Data section Start Marker
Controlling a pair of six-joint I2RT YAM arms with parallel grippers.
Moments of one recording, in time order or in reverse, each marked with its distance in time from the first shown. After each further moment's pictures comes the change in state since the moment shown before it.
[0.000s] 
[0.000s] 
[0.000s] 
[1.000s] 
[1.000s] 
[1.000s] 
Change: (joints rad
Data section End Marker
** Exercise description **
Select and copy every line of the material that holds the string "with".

** Output for this exercise **
Controlling a pair of six-joint I2RT YAM arms with parallel grippers.
Moments of one recording, in time order or in reverse, each marked with its distance in time from the first shown. After each further moment's pictures comes the change in state since the moment shown before it.

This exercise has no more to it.